During these tough economic times, companies often look to downsizing as a cost-saving measure. Whether it’s one or a thousand employees, companies need to pay attention to a few rules before implementing a lay-off. Depending on the size of the lay-off, a company might need to comply with the Worker Adjustment and Retraining Notification (WARN) Act. Generally speaking, the WARN Act requires timely notification to the affected employees and to some government agencies that a “mass layoff” will take place.
For those employers targeting a smaller cross-section of their employees, some general things to consider are the following:
(1) “Last one in, first one out”. In other words, fire the employee that was most recently hired. The employee is less likely to question why he or she is being targeted. This analysis gets a little more complicated, however, if you have to take into consideration other factors such as performance and work-related liability issues.

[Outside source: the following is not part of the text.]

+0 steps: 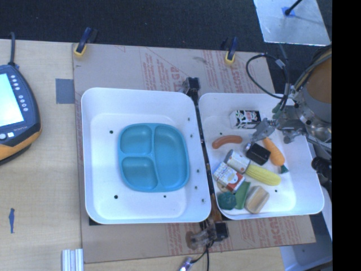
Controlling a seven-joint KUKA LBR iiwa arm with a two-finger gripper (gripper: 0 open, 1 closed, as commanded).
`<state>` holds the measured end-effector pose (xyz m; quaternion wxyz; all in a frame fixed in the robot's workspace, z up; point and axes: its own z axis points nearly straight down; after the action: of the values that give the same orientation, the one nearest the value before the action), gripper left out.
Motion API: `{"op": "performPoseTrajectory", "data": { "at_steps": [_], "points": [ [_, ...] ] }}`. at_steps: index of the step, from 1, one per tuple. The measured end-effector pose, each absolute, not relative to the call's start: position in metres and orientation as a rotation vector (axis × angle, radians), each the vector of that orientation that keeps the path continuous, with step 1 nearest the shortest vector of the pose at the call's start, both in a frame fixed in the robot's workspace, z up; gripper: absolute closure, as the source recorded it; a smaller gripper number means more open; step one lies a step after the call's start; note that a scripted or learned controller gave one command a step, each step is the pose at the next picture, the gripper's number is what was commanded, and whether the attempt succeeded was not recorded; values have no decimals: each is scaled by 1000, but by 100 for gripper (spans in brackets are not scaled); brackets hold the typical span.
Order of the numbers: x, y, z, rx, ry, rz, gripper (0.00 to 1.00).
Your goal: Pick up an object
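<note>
Nearest, on the wooden bench [39, 208]: two white bins side by side. In the front of the right bin [296, 193]: a tan block [256, 199], touching a green piece [242, 192] and just beside a teal lump [228, 201]. Just behind those: a yellow corn cob [263, 175] lying crosswise, and a red-and-white carton [227, 177] against the bin's left wall. Further back: a small white pack [237, 161], a black box [258, 153] and an orange carrot [274, 151], all crowded together mid-bin. Beyond them: a reddish sausage [227, 141], a little apart to the left. At the far wall: a black-and-white patterned carton [246, 117].

Level with the clutter, in the left bin [101, 199]: a blue divided plate [153, 156], lying flat in the middle.

Reaching in from the right over the right bin's far half: the grey arm [316, 126], with the gripper [264, 131] hanging above the gap between sausage, black box and patterned carton. Open or closed: cannot tell. Holds nothing visibly; every object rests on the bin floor.

Left of the bins: a control pendant [14, 114] with a lit screen. At the far edge of the cardboard mat: two clamps [83, 41].
</note>
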<state>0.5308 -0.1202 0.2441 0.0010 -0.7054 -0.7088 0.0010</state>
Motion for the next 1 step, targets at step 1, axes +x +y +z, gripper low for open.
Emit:
{"op": "performPoseTrajectory", "data": {
  "at_steps": [1],
  "points": [
    [558,-168,179,-2213,-2224,9,0]
  ]
}}
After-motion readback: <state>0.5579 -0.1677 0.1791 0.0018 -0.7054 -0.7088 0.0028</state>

(2) Conduct yearly performance reviews. Performance reviews not only create self-serving documents for a business, they provide good information upon which an employer can rely when laying off a more seasoned employee.

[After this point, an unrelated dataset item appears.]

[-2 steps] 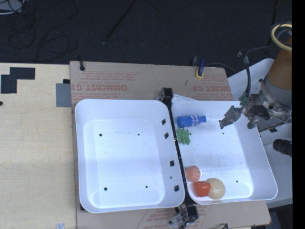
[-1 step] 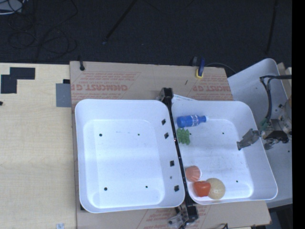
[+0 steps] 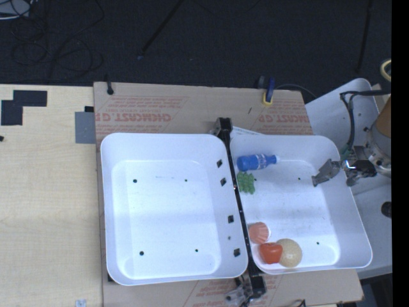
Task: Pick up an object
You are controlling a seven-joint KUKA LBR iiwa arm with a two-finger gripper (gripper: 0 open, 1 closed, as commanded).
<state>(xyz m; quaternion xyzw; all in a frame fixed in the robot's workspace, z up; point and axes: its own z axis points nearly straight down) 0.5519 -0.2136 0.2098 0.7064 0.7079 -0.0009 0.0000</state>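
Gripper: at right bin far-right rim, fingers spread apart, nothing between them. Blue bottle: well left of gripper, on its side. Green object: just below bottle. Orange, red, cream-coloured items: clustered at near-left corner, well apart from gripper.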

(3) Review each potential candidate for liability issues. Has the employee targeted for the layoff complained about sexual harassment, discrimination and/or retaliation? Has he or she complained about unpaid wages or filed a workers’ compensation claim? Usually, direct layoffs of workers with potential claims will lead to a lawsuit.

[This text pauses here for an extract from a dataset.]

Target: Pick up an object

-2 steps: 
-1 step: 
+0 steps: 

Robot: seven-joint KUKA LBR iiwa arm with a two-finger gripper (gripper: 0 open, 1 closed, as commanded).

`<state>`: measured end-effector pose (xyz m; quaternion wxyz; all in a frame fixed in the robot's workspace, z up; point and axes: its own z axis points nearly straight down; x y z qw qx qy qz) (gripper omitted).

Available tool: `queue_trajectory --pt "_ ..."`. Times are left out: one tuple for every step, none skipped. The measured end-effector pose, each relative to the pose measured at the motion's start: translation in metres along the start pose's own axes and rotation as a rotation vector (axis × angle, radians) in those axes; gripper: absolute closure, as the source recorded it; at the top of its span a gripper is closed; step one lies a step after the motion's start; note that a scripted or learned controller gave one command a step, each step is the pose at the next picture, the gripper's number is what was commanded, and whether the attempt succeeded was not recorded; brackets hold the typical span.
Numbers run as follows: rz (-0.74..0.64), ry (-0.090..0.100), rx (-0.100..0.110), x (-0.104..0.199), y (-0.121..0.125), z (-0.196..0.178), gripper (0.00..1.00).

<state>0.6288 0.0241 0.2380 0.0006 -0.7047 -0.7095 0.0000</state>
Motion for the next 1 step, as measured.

(4) Create a severance package to get the laid-off employees to waive any and all claims that they might have against the company. This can eliminate the company’s liability altogether. Try to keep the severance terms consistent among all employees to avoid any claim of favoritism or disparate treatment.
(5) Contact a good employment lawyer. It never hurts to seek legal counsel when terminating an employee. After all, isn’t a little time with counsel more cost effective than a year (or more) of litigation?!